High-Dimensional Mediation Analysis for Generalized Linear Models Using Bayesian Variable Selection Guided by Mediator Correlation
Youngho Bae, Chanmin Kim, Fenglei Wang, Qi Sun, Kyu Ha Lee
TL;DR
The paper tackles high-dimensional mediation analysis with non-Gaussian outcomes by developing a Bayesian framework that incorporates mediator correlation through a Markov random field (MRF) prior and a sequential subsetting Bernoulli (SSB) prior to identify active pathways. Mediators are modeled jointly with a factor-analytic covariance $\Sigma=\sigma_\Sigma^2(\boldsymbol{\lambda}\boldsymbol{\lambda}^\top+I_q)$, while the outcome is modeled with a generalized linear model, enabling non-Gaussian likelihoods; posterior computation uses Metropolis–Hastings updates for the outcome parameters and Hamiltonian refinement for efficient exploration. Target estimands are defined in a causal-odds framework with $\log(OR^{TE}_{a,a^\star})=\alpha+\sum_{j=1}^{q} \tau_j\delta_j$, allowing decomposition into natural direct and indirect effects $\tau_j\delta_j$. Simulations show superior pathway recovery and stable error control in correlated settings, and an HPFS/NHSII metabolomics application identifies plausible mediator candidates, including Cer(d18:1/22:0), with a parsimonious mediator set compared to methods ignoring mediator dependence.

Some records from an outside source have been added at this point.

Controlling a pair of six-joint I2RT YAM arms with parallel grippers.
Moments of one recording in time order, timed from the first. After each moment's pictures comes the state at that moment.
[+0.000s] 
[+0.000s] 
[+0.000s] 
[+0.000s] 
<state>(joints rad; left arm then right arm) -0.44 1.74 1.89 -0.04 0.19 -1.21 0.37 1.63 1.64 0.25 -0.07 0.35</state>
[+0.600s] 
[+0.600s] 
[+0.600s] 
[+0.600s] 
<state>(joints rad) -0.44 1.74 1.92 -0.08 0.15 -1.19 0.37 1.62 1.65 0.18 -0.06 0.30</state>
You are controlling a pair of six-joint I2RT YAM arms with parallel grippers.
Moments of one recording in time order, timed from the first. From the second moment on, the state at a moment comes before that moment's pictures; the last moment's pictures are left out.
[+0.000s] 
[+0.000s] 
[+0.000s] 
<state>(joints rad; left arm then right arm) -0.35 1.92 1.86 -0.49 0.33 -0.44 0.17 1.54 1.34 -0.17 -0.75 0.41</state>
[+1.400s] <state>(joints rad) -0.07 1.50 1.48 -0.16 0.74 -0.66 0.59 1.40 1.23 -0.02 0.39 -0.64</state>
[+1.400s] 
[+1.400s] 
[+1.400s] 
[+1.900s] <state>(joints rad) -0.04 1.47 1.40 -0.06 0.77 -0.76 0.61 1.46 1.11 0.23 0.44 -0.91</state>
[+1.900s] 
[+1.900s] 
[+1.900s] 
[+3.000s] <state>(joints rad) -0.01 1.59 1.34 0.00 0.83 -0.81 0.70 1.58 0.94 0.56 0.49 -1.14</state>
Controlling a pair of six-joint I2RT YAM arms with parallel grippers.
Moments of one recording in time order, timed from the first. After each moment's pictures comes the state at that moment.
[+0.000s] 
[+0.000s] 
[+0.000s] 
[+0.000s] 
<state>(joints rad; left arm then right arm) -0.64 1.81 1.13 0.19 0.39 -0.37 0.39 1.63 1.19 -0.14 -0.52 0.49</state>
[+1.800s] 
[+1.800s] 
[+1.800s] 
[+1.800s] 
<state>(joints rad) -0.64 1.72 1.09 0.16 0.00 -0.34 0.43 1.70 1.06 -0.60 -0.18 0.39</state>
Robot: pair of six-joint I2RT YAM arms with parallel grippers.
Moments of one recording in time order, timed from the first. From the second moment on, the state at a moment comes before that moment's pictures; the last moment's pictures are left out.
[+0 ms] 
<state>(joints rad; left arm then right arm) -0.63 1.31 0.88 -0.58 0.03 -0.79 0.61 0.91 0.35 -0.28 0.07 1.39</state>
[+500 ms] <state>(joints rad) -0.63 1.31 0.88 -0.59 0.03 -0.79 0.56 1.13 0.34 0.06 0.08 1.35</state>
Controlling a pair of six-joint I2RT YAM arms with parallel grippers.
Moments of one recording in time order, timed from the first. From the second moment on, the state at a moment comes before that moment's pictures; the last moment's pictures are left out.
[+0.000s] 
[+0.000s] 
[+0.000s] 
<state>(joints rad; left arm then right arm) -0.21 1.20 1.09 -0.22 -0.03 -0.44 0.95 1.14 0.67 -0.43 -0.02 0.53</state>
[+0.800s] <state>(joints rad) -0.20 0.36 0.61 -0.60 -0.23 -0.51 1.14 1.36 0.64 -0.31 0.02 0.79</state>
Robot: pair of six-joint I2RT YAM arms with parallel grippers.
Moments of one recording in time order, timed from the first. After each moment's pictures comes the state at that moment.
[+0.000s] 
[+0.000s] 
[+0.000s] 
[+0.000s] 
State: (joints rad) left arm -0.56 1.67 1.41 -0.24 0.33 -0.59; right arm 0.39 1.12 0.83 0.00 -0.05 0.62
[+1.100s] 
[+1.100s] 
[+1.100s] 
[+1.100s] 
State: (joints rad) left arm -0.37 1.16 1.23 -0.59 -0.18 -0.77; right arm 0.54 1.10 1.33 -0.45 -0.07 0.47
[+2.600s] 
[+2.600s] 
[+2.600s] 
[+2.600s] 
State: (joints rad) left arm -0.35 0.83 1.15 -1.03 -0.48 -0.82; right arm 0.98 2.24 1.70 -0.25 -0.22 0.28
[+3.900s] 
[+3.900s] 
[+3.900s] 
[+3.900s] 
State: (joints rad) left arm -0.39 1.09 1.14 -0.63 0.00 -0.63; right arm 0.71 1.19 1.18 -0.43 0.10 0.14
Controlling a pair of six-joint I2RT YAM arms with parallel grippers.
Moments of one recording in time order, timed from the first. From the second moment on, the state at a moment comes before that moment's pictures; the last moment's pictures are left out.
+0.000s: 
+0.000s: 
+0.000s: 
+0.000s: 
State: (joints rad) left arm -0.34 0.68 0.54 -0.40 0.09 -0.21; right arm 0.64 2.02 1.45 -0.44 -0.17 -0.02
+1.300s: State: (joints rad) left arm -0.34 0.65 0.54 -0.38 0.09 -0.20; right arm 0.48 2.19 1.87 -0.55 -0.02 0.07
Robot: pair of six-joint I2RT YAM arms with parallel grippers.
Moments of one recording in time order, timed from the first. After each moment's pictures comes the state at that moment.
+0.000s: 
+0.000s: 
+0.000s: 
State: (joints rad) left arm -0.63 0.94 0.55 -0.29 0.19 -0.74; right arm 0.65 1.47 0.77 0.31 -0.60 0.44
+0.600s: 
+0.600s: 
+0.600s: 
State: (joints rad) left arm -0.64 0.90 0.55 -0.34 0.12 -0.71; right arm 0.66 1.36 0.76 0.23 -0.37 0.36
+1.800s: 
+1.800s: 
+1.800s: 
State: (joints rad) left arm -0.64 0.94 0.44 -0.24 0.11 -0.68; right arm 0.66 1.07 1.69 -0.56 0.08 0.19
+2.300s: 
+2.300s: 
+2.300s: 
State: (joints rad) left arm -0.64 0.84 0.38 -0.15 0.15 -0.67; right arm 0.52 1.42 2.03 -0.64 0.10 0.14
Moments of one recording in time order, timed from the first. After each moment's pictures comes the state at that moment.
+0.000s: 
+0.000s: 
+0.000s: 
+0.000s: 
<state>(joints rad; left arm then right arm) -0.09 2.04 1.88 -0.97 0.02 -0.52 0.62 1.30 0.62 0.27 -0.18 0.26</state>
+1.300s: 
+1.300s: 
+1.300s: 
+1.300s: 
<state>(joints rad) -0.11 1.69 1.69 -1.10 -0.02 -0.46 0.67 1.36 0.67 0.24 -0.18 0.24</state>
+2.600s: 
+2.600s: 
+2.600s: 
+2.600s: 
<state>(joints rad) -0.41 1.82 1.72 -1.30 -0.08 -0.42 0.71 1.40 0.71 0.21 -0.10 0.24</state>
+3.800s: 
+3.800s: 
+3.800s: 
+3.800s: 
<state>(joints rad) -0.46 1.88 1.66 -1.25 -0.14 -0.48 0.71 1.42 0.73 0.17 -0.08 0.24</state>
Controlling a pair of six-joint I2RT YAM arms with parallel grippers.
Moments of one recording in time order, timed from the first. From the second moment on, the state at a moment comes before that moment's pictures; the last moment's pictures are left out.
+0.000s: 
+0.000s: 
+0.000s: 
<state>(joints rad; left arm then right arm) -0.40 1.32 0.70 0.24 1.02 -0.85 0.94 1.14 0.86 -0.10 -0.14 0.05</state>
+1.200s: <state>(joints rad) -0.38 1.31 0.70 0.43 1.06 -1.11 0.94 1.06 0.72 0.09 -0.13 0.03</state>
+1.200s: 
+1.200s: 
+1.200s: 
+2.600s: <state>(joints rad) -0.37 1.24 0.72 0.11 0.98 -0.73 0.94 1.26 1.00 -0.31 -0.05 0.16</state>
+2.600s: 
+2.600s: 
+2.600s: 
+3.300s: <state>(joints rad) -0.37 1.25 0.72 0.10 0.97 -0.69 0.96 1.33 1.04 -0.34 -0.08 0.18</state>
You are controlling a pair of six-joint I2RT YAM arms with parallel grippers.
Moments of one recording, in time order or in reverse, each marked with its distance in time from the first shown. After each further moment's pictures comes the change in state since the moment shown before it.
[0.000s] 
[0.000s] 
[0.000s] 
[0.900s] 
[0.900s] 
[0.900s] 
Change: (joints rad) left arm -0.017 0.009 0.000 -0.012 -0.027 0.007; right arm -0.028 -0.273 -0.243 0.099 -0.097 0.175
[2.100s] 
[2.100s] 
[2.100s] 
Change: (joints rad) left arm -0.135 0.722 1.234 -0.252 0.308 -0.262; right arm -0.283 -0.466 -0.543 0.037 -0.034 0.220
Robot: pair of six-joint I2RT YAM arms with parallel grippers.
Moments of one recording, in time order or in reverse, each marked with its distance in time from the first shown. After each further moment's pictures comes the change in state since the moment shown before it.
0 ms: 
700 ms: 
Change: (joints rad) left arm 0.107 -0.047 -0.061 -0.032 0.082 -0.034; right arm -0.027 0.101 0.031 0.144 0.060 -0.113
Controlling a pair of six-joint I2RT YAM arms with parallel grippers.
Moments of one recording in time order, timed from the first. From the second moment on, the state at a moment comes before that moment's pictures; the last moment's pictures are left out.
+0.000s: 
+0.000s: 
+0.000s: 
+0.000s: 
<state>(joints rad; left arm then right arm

The work provides coherent uncertainty quantification and scalable computation, enabling correlation-aware mediation analysis in GLMs with high-dimensional mediators.
Abstract
High-dimensional mediation analysis aims to identify mediating pathways and to estimate indirect effects linking an exposure to an outcome. In this paper, we propose a Bayesian framework to address key challenges in these analyses, including high dimensionality, complex dependence among omics mediators, and non-continuous outcomes. Furthermore, commonly used approaches assume independent mediators or ignore correlations in the selection stage, which can reduce power when mediators are highly correlated. Addressing these challenges leads to a non-Gaussian likelihood and specialized selection priors, which in turn require efficient and adaptive posterior computation. Our proposed framework selects active pathways under generalized linear models while accounting for mediator dependence. Specifically, the mediators are modeled using a multivariate distribution, exposure-mediator selection is guided by a Markov random field prior on inclusion indicators, and mediator-outcome activation is restricted to mediators supported in the exposure-mediator model through a sequential subsetting Bernoulli prior. Simulation studies show improved operating characteristics in correlated-mediator settings, with appropriate error control under the global null and stable performance under model misspecification. We illustrate the method using real-world metabolomics data to study metabolites that mediate the association between adherence to the Alternate Mediterranean Diet score and two cardiometabolic outcomes.